**Work instructions**
Copy all lines below that use the word "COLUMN".

**Data provided**

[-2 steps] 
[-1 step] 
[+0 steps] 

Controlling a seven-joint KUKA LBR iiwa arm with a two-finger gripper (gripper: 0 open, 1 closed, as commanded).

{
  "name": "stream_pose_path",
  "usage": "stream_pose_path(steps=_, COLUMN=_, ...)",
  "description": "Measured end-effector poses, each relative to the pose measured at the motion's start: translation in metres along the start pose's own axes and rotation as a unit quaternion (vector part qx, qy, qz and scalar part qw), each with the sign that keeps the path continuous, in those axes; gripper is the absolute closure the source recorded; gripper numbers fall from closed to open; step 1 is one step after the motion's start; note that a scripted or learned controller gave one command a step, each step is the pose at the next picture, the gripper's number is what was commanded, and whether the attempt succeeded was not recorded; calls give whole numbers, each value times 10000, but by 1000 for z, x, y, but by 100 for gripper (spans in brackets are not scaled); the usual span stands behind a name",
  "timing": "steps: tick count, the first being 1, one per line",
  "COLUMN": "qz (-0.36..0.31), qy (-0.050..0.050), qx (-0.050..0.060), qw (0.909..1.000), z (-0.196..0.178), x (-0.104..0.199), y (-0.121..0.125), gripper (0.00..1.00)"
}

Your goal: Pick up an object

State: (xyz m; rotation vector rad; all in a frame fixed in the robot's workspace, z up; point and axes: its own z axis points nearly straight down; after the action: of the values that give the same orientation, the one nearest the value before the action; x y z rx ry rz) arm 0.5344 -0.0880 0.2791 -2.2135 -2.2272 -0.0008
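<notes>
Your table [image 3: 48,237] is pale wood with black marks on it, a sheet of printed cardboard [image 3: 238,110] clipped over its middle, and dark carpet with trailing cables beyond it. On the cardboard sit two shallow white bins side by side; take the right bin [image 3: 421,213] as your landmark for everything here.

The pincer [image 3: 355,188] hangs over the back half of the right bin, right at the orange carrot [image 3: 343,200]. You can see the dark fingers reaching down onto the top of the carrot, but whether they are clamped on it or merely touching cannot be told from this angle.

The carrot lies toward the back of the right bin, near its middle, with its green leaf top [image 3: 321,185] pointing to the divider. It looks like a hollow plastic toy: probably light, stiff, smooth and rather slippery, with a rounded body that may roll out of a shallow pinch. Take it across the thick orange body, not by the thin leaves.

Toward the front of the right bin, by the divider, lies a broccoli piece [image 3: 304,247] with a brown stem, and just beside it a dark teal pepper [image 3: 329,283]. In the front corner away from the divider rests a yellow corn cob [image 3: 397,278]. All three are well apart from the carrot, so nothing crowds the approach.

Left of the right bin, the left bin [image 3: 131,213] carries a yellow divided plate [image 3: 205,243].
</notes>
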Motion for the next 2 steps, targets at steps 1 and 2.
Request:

**Written response**
  "usage": "stream_pose_path(steps=_, COLUMN=_, ...)",
  "COLUMN": "qz (-0.36..0.31), qy (-0.050..0.050), qx (-0.050..0.060), qw (0.909..1.000), z (-0.196..0.178), x (-0.104..0.199), y (-0.121..0.125), gripper (0.00..1.00)"

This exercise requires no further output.